Make Creativity a Hobby, Not a Need.
Creativity often involves doing something different, or doing the same thing differently.
Too often, creatives switch on their creative side only when there's a brief to answer or a problem to solve. But what if creativity wasn't something you only accessed at work? What if it showed up in the small, everyday things, like how you arrange your desktop icons or how you name your folders?
The more you make creativity a habit, the easier it becomes to access when you need it most 🍪.
Creativity is not a switch. It's more like a rhythm you stay in. And when you only engage it under pressure, you miss out on everything that happens in between.
Some of the best ideas don't come from briefs. They come from idle moments, random observations, half-thoughts, and experiments that serve no purpose other than curiosity.
The problem is that we often train ourselves to believe creativity must always be useful. That it only counts when it solves something. Over time, that mindset quietly limits how freely we explore.
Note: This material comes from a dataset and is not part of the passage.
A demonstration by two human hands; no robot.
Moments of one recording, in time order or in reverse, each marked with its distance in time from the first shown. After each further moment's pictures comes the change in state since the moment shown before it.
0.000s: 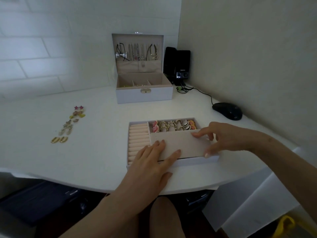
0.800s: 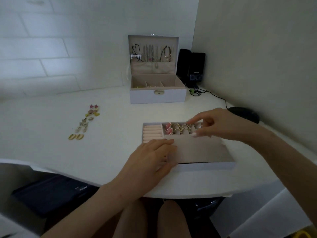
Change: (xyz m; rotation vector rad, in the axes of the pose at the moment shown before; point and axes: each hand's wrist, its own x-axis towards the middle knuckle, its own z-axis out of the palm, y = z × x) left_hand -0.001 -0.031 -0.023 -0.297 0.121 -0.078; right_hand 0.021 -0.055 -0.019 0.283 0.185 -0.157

But creativity doesn't always need a reason.
In fact, some of the most valuable creative habits are completely unnecessary. Rearranging a bookshelf. Renaming files. Finding a more interesting way to present information that nobody asked you to improve.
None of these things will win awards. They may never make you money. But they train you to notice possibilities where others see routines.
And that is often where creativity begins.
Not in the brief, but in the habit of looking at ordinary things and wondering if there's another way.